If the tube is configured to be bolted to the support seats radially protruding from each of the pair of upper and lower flanges, the high rigidity of the FRP tube and the excellent withstand voltage performance in a dry state are utilized to apply an external force. It is possible to economically and advantageously provide a superconducting device provided with a current lead insulating support structure having excellent mechanical stability against heat damage and excellent insulation reliability against wet fouling.

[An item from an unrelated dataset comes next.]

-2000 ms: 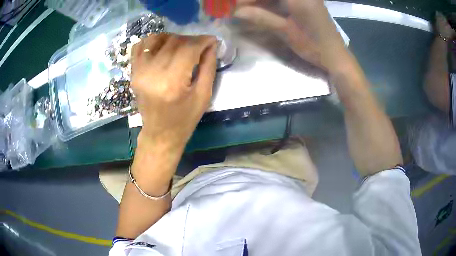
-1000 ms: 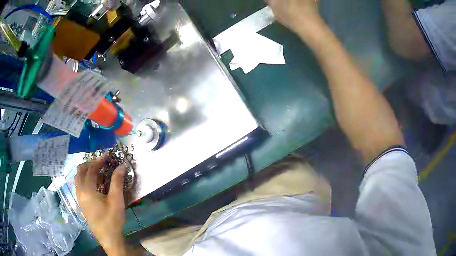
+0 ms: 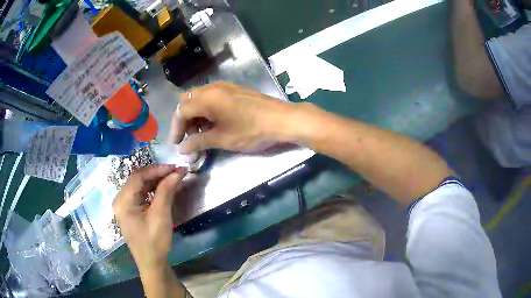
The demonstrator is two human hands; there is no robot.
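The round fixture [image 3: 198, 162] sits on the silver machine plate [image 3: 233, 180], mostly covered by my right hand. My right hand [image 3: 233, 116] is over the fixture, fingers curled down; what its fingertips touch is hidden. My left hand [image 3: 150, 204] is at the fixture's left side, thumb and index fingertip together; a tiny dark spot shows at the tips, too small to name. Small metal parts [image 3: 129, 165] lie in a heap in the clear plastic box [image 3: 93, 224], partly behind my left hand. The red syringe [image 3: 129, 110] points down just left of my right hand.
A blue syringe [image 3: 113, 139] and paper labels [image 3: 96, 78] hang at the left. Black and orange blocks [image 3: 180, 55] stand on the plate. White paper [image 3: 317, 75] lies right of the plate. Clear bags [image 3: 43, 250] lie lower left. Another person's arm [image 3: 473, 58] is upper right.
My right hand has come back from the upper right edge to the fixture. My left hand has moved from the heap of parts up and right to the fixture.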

Further, if the support seats radially protruding from the lower flange and the bolts connected to the support seats are made of insulating material, the inner diameter of the room temperature port can be prevented from increasing and the reinforcing portion can be made to be conventional. The advantage that it can be made smaller can be obtained.

[Brief description of drawings]

FIG. 1 is a sectional view showing a current lead insulation support structure for a superconducting device according to an embodiment of the present invention.

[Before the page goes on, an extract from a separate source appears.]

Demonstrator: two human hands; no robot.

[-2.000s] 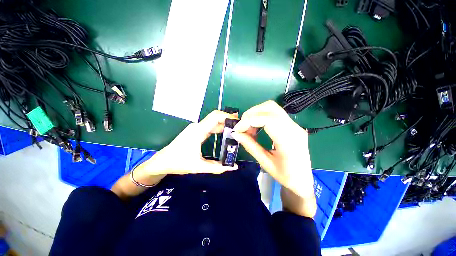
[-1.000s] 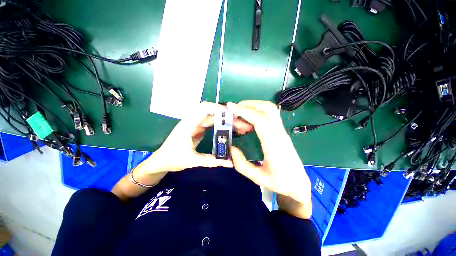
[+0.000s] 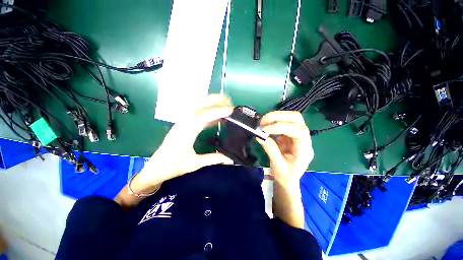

FIG. 2 is a sectional view taken along the line AA in FIG.

FIG. 3 is a side sectional view showing a conventional current lead insulation support structure for a superconducting device.

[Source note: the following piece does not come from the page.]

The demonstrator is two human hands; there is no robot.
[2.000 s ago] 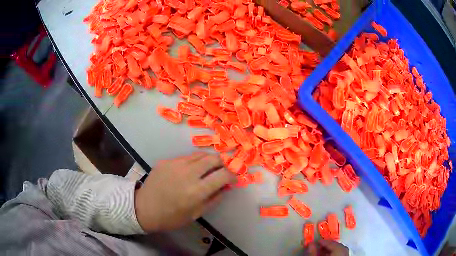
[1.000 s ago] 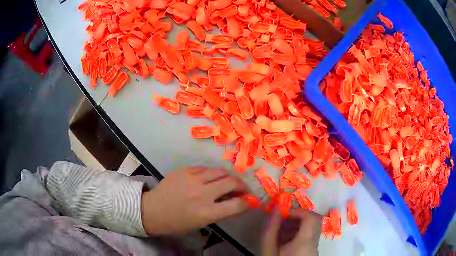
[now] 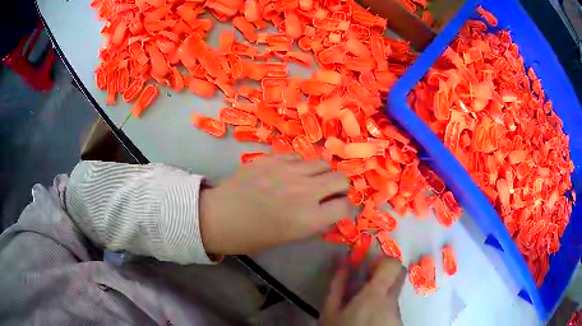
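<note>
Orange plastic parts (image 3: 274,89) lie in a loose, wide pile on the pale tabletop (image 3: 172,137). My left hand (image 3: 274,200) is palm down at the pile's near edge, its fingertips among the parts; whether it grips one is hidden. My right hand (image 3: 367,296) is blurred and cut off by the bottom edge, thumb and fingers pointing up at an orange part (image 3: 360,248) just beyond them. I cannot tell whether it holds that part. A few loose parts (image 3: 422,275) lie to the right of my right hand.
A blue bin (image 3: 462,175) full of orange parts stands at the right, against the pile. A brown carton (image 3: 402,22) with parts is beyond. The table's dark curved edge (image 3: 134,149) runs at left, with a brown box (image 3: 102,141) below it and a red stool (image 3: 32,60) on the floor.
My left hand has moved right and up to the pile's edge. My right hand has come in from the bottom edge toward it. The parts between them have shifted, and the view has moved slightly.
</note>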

FIG. 4 is a plan view of a main part when FIG. 3 is viewed from above.

[Explanation of symbols]

 1 Current Lead 1A Room Temperature Terminal 1B Low Temperature Terminal 2 Vacuum Insulation Container 3 Ceramic Insulator Tube 4 Bellows 5 Upper Flange 6 Lower Flange 7 Room Temperature Port 10 Reinforcement 11 Protective Insulation Cylinder (FRP Tube) 12 Support Seat 13 Support Seat 14 Bolts 20 Reinforcement part 21 Cylindrical insulator (FRP tube) 22 Support seat 23 Support seat 24 Bolt 27 Refrigerant gas space

Claims (3)

[Claims] 1. A ceramic comprising a lower flange connected to a vacuum heat insulation container for holding the superconducting device while holding the superconducting state, and an upper flange provided on a room temperature terminal side of a current lead for supplying a current to the superconducting device. An ordinary temperature port which is insulated from the outside air, which is provided with an ordinary temperature port connected through a series body of an insulator and a bellows and which insulates and supports the main portion of the current lead from the outside air. A cylindrical insulating material arranged substantially coaxially so as to surround the current lead, and upper and lower ends thereof are respectively connected to the upper flange and the lower flange, and a reinforcing portion is provided. Current lead insulation support structure for superconducting equipment. 2. A reinforcing portion, a fiber-reinforced plastic cylinder as a tubular insulating material, a support seat radially protruding from a pair of upper and lower flanges, and the fiber-reinforced plastic cylinder fixed to the support seat. The current lead insulating and supporting structure for a superconducting device according to claim 1, characterized in that it comprises a bolt. 3. A current lead insulating support structure for a superconducting device according to claim 2, wherein the support seats radially protruding from the lower flange and the bolts connected thereto are made of an insulating material.